■ **WORK REQUEST**
Copy every line of the following data that includes the string "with".

■ **AVAILABLE DATA**
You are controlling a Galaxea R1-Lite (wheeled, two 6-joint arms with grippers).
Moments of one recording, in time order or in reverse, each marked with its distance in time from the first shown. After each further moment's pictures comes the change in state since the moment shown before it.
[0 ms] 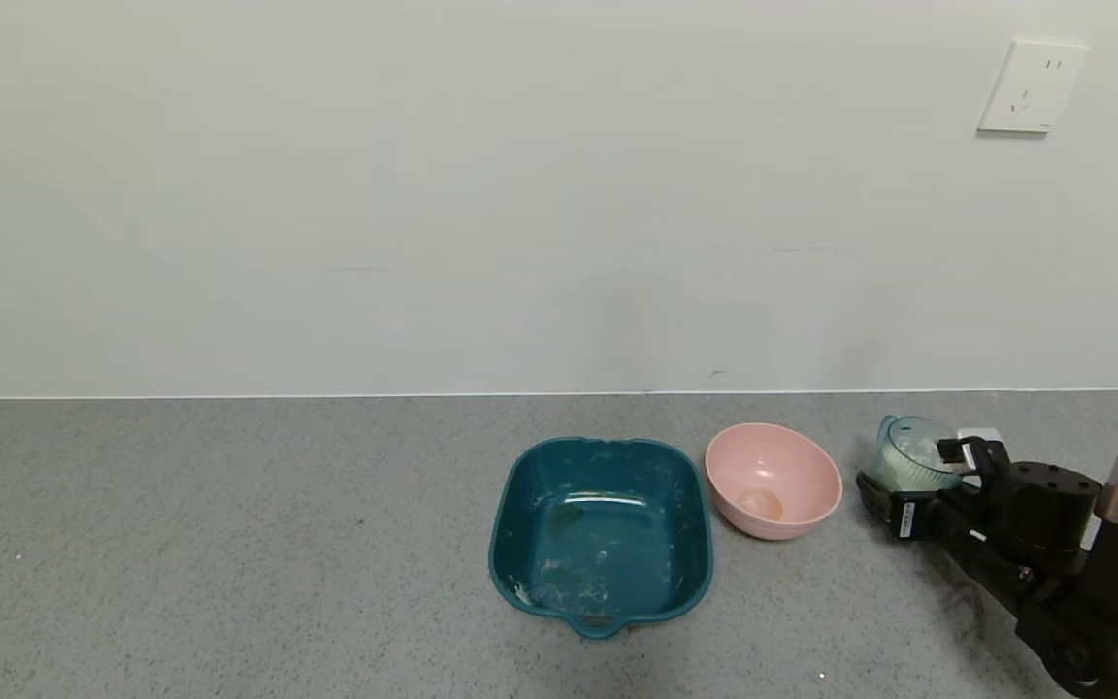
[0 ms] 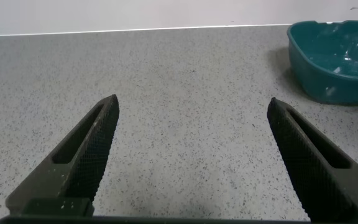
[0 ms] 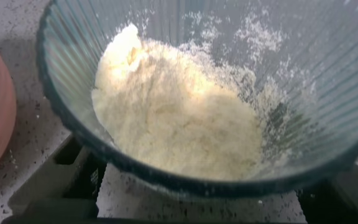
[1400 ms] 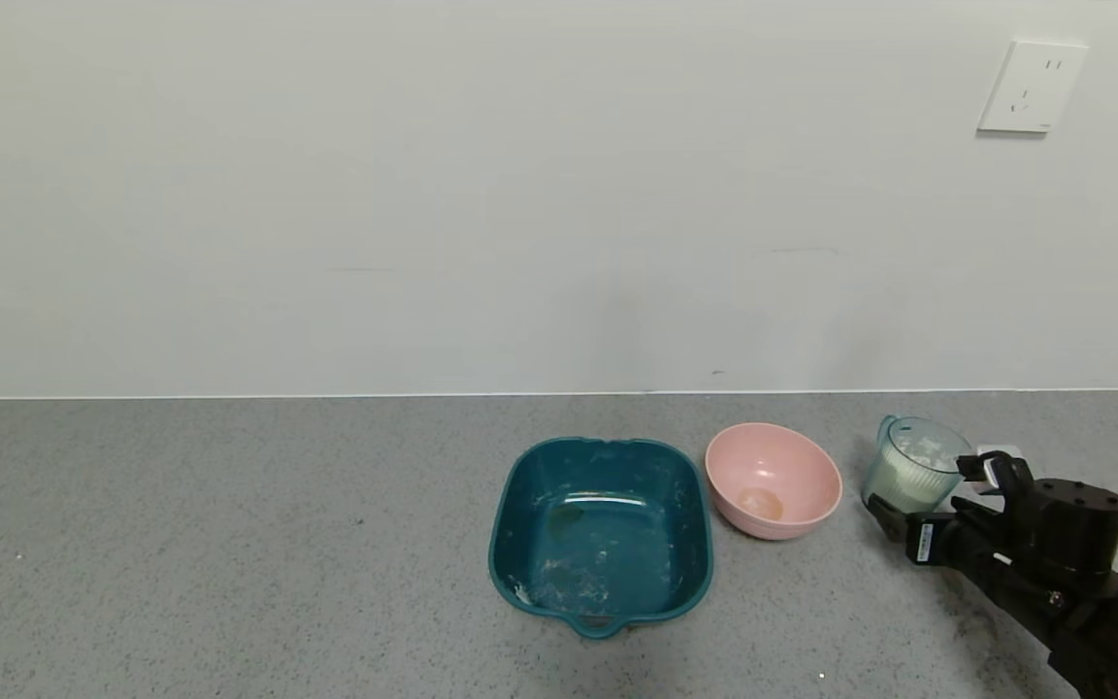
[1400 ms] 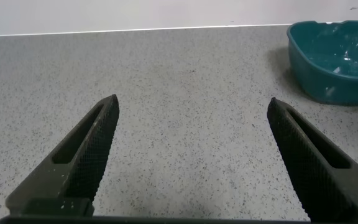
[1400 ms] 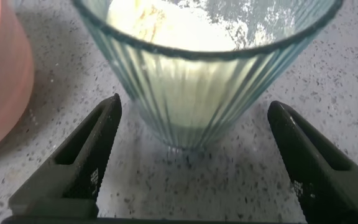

■ **TASK SOLUTION**
You are controlling a Galaxea R1-Lite (wheeled, two 6-joint arms with grippers).
Moments of one recording, in time order or in reverse, each marked with its distance in time from the first shown. After each further moment's pictures comes the change in state since the moment shown before it.

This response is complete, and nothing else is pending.